● **To do**
What's wanted is a faithful retyping of every entry, pictures excluded.

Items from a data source
------------------------------------

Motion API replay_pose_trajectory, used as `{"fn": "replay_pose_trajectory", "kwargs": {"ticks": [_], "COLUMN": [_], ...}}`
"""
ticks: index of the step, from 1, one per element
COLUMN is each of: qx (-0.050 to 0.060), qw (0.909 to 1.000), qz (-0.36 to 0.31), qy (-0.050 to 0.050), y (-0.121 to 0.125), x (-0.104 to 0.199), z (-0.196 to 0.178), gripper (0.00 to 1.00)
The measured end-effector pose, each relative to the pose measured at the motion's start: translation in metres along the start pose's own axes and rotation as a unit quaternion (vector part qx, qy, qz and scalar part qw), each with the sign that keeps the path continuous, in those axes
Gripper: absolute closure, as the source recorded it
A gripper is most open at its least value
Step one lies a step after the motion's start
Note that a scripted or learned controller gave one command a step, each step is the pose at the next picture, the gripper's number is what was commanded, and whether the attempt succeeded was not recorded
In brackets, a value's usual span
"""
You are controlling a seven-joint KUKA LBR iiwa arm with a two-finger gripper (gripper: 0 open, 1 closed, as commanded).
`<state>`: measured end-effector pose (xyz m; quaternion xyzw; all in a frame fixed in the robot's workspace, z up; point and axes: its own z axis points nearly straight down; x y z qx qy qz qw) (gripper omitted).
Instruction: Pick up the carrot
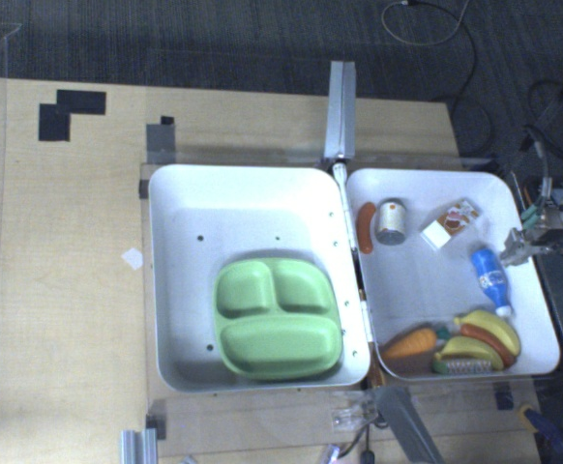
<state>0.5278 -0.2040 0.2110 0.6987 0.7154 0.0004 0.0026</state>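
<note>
Here, one carrot, two bananas, one can, tool state unclear

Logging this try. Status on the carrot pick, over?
Gripper at right bin's right wall. Carrot untouched, front left corner. Bananas crowd its right end.

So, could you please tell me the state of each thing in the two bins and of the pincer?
carrot: lying flat near the right bin's front left corner, ungrasped
bananas: lying beside the carrot
blue bottle: lying on its side
tin can: tipped on its side
sausage: lying along the right bin's left wall
green tray: right side up in the left bin
pincer: over the right bin's right rim
</note>
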Motion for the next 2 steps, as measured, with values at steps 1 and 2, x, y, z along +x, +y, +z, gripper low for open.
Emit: {"fn": "replay_pose_trajectory", "kwargs": {"ticks": [1, 2], "qx": [0.001, 0.002], "qw": [0.9945, 0.9821], "qz": [-0.105, 0.188], "qy": [0.001, 0.0], "y": [-0.036, -0.004], "x": [-0.001, 0.02], "z": [0.011, 0.0], "gripper": [1.0, 1.0]}}
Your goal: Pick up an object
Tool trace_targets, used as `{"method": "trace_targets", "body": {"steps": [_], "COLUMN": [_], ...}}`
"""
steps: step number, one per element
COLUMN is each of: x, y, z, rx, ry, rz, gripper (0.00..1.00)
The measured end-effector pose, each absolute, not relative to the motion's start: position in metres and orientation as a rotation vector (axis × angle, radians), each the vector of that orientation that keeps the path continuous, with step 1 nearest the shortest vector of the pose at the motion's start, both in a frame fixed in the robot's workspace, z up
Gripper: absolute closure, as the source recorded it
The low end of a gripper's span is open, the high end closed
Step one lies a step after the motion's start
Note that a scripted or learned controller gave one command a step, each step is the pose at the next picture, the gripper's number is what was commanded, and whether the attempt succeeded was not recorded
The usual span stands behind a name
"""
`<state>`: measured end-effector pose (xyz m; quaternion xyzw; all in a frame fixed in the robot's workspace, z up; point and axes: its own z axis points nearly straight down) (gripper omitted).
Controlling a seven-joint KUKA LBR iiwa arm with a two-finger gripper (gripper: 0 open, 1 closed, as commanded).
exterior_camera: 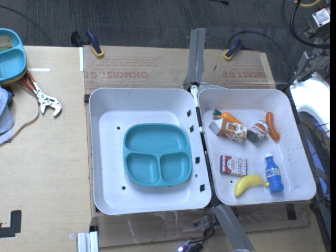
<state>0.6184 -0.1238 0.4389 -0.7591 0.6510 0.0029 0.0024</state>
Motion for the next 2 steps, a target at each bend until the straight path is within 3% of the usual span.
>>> {"method": "trace_targets", "body": {"steps": [1,2], "x": [0.6047,0.6071], "y": [-0.1105,-0.1096], "z": [0.4386,0.4446], "rx": [-2.990,-2.984], "ry": [0.946,0.944], "rz": [0.009,0.018], "gripper": [1.00,1.00]}}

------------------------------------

● **Exercise result**
Motion API replay_pose_trajectory, used as `{"fn": "replay_pose_trajectory", "kwargs": {"ticks": [_], "COLUMN": [_], ...}}`
"""
ticks: index of the step, from 1, one per element
COLUMN is each of: qx (-0.050 to 0.060), qw (0.909 to 1.000), qz (-0.36 to 0.31), qy (-0.050 to 0.050), y (-0.121 to 0.125), x (-0.104 to 0.199), z (-0.196 to 0.178), gripper (0.00 to 1.00)
The measured end-effector pose, each relative to the pose measured at the motion's start: translation in metres along the start pose's own axes and rotation as a unit quaternion (vector part qx, qy, qz and scalar part qw), each with the sign that keeps the path continuous, in those axes
Gripper: absolute closure, as the source recorded it
A gripper is most open at its least value
Step one lies a step after the motion's start
Note that a scripted or learned controller gave one command a step, each step is the pose at the next picture, the gripper's number is what was commanded, and whether the attempt succeeded was not recorded
In brackets, a value's usual span
"""
You are controlling a seven-joint KUKA LBR iiwa arm with a two-finger gripper (gripper: 0 open, 1 closed, as commanded).
`<state>`: measured end-effector pose (xyz m; quaternion xyzw; all in a frame fixed in the robot's workspace, z up; point and axes: its own z axis points nearly straight down; x y z qx qy qz qw) (gripper omitted).
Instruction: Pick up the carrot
<state>0.5278 -0.2040 0.2110 0.6987 0.7154 0.0004 0.0026</state>
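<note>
Here, one carrot, two bananas, one can, tool state unclear

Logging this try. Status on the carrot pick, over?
Gripper at right bin's right wall. Carrot untouched, front left corner. Bananas crowd its right end.

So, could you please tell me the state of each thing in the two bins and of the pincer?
carrot: lying flat near the right bin's front left corner, ungrasped
bananas: lying beside the carrot
blue bottle: lying on its side
tin can: tipped on its side
sausage: lying along the right bin's left wall
green tray: right side up in the left bin
pincer: over the right bin's right rim
</note>
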Motion for the next 2 steps, as measured, with values at steps 1 and 2, x, y, z along +x, +y, +z, gripper low for open.
Emit: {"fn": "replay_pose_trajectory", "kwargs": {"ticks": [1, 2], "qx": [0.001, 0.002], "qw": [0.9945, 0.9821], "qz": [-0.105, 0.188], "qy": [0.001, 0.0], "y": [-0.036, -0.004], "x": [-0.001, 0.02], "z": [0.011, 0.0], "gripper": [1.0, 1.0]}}
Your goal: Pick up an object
Tool trace_targets, used as `{"method": "trace_targets", "body": {"steps": [_], "COLUMN": [_], ...}}`
"""
steps: step number, one per element
COLUMN is each of: x, y, z, rx, ry, rz, gripper (0.00..1.00)
The measured end-effector pose, each absolute, not relative to the motion's start: position in metres and orientation as a rotation vector (axis × angle, radians), each the vector of that orientation that keeps the path continuous, with step 1 nearest the shortest vector of the pose at the motion's start, both in a frame fixed in the robot's workspace, z up
Gripper: absolute closure, as the source recorded it
The low end of a gripper's span is open, the high end closed
Step one lies a step after the motion's start
Note that a scripted or learned controller gave one command a step, each step is the pose at the next picture, the gripper's number is what was commanded, and whether the attempt succeeded was not recorded
The usual span stands behind a name
"""
`<state>`: measured end-effector pose (xyz m; quaternion xyzw; all in a frame fixed in the robot's workspace, z up; point and axes: its own z axis points nearly straight down) (gripper omitted).
Controlling a seven-joint KUKA LBR iiwa arm with a two-finger gripper (gripper: 0 open, 1 closed, as commanded).
exterior_camera: 
<state>0.6184 -0.1238 0.4389 -0.7591 0.6510 0.0029 0.0024</state>
Motion for the next 2 steps, a target at each bend until the straight path is within 3% of the usual span.
>>> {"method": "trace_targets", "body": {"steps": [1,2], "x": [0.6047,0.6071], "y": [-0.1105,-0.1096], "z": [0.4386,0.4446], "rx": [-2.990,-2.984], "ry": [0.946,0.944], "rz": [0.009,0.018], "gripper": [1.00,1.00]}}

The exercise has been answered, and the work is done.